* [Problem to solve]: Verbatim, and with nothing else, reproduce the data below from its first line through the line containing "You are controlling".

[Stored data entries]
........

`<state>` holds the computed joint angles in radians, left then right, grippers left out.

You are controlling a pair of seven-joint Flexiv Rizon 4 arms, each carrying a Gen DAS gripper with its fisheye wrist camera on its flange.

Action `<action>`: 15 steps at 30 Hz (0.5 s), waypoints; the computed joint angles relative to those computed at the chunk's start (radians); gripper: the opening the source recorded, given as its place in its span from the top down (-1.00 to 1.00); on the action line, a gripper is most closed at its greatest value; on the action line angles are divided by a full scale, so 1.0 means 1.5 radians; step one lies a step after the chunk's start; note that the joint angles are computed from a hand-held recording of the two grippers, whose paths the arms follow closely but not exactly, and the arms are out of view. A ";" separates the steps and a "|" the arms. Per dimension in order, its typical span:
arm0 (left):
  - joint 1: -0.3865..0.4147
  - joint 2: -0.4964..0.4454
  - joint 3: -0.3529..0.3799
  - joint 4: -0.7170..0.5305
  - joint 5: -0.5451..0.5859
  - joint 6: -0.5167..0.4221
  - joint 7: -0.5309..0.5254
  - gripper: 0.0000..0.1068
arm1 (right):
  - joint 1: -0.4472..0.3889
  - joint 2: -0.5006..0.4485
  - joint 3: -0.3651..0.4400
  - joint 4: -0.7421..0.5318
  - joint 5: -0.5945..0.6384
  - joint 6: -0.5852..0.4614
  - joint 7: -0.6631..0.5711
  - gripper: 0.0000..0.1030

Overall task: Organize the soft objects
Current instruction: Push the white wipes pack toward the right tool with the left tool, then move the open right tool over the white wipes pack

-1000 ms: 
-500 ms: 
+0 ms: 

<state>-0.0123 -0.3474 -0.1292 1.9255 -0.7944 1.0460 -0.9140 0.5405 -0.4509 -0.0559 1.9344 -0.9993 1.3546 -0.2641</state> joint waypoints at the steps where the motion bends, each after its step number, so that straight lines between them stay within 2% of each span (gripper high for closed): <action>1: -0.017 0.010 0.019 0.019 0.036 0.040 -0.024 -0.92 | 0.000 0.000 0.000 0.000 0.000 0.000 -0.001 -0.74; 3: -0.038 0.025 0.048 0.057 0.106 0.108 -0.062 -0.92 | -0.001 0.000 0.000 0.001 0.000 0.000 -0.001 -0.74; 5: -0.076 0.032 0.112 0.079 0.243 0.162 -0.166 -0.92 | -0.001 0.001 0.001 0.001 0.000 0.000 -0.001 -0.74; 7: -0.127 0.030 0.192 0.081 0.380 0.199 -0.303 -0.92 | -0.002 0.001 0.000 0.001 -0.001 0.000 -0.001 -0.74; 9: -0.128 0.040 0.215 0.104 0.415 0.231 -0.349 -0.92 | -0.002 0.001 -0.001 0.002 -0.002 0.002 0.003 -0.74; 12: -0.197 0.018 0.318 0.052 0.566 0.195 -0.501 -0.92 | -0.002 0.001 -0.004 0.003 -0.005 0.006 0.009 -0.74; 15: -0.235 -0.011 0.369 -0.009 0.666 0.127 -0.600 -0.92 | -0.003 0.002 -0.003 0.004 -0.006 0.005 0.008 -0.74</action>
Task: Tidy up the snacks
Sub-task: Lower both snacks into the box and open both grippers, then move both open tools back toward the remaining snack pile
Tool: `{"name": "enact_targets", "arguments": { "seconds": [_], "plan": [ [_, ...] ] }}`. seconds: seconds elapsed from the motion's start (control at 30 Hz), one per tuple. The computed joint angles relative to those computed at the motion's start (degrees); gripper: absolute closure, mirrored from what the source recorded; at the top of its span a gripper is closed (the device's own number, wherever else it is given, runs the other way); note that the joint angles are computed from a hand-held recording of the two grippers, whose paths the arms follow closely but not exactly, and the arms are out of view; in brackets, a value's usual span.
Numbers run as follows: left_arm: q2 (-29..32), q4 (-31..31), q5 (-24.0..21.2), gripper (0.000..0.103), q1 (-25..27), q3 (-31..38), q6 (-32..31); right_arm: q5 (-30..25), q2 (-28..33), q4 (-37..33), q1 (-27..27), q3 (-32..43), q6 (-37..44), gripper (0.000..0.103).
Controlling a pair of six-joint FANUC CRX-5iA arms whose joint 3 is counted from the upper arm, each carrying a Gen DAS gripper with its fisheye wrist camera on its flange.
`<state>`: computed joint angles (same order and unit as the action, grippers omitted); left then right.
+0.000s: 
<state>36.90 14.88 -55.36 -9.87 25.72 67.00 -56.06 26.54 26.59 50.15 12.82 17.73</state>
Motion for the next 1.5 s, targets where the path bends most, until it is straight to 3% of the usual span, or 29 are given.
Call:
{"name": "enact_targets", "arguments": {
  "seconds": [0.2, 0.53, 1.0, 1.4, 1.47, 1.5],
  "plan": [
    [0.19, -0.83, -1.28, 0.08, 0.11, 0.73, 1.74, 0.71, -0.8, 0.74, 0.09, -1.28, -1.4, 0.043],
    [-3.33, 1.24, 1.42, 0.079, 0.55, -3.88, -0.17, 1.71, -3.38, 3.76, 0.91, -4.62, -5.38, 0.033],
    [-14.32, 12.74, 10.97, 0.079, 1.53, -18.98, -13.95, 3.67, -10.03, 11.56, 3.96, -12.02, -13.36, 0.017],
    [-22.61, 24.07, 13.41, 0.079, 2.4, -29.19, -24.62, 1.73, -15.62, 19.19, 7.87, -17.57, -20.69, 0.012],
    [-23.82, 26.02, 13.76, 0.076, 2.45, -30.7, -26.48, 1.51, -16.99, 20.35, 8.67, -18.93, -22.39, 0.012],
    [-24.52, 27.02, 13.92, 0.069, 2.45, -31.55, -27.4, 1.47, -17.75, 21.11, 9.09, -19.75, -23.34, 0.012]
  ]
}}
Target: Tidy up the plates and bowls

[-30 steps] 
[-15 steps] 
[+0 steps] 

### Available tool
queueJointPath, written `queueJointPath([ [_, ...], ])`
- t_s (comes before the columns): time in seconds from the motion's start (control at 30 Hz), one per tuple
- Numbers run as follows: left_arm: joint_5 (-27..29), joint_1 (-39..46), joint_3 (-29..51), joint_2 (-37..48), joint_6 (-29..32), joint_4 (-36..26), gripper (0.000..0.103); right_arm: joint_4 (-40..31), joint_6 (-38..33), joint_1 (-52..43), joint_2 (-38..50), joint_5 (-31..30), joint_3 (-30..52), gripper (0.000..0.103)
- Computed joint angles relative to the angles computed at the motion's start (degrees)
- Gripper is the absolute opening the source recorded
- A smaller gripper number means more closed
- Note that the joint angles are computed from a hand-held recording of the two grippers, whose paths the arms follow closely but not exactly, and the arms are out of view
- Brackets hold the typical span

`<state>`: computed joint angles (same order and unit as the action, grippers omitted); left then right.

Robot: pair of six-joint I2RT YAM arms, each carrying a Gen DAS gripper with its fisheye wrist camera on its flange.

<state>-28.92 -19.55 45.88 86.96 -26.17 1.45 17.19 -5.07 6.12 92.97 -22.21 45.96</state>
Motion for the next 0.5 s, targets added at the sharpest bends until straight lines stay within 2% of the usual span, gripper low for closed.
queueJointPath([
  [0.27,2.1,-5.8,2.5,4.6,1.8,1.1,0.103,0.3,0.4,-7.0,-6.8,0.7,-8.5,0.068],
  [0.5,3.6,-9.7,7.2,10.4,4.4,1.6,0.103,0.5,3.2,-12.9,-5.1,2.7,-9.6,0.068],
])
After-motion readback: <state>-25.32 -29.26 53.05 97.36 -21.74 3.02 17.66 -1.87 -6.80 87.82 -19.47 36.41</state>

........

* [Answer]:
`<state>` holds the computed joint angles in radians, left then right, grippers left out.

You are controlling a pair of seven-joint Flexiv Rizon 4 arms, each carrying a Gen DAS gripper with its fisheye wrist camera on its flange.

The output is complete, and nothing more is needed.